Is Bam One-Based Or Zero-Based?
3
4
Entering edit mode
9.9 years ago

Reading section 1.2 of the SAM specification, it says that BAM is 0-based. Yet some folks I know who work with sequencing data in that format say it is 1-based. Who is correct?

bam • 9.1k views
13
Entering edit mode
9.9 years ago

The spec says that the SAM format is one based and that the BAM format is zero based.

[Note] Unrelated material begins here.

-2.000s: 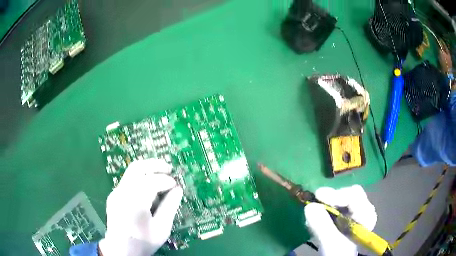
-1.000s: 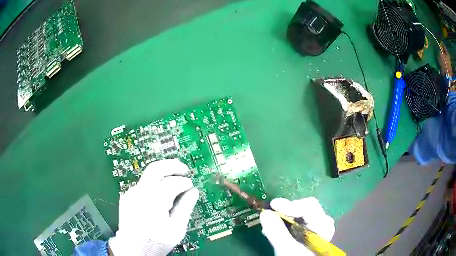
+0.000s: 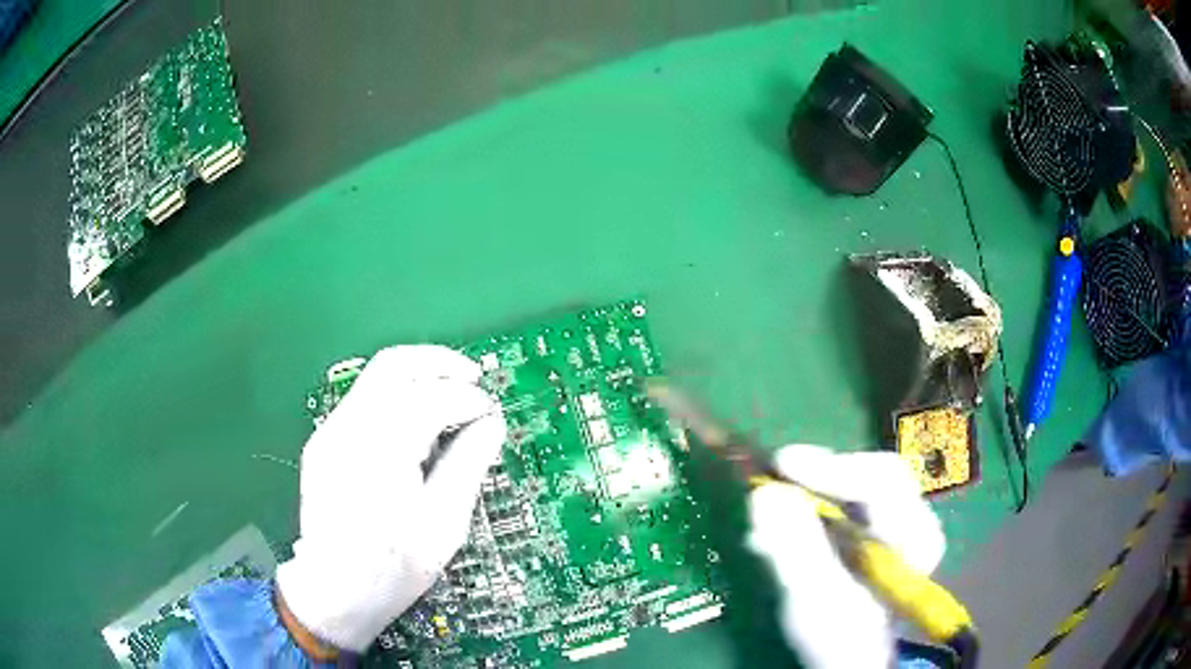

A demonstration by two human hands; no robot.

But this latter only matters if you access the file directly - if you access a BAM file via a tool like samtools that turns BAM into SAM then it will be turned into a 1 based format.

0
Entering edit mode

Sneaky! Thanks for the explanation...

0
Entering edit mode

So far, I though BAM is 0-based. But when I look at BAM description at IGV, it says BAM is 1-based, which is confusing. From ENCODE mapped BAM file, what is the best way to manually confirm if the BAM file is in 0-based or 1-based. For eg: ENCODE CAGE data, is this 0-based or 1-based

# Download Encode BAM
wget
wget

3
Entering edit mode

It only needs to be treated as zero based if you write a tool that opens the binary BAM file directly and you access and extract the field that contains the coordinate itself. For example you use a programming API in python, java or C. Then you need to regard it as 0 based. In any other interpretation the conversion is being done for you, when IGV shows you a BAM file it has already converted it to SAM format that is 1 based.

The IGV help file is misleading the file is not 1 based, what they show is one based. Similarly when you open a BED file in IGV (BED is also zero based) you will see that it is drawn as a 1 based file. But the file is of course still zero based.

They just convert all data onto the same coordinate system.

5
Entering edit mode
9.9 years ago
JC 13k

BAM is 0b, SAM (which is what we can read on the screen) is 1b, maybe that's why the confusion.

4
Entering edit mode
9.9 years ago

As you point out, the SAM spec is unambiguous on this; BAM data are 0-based and SAM data are 1-based (sections 1.2 and 3.2). A feature at base 0 in a BAM file will be at base 1 when the data are exported as SAM.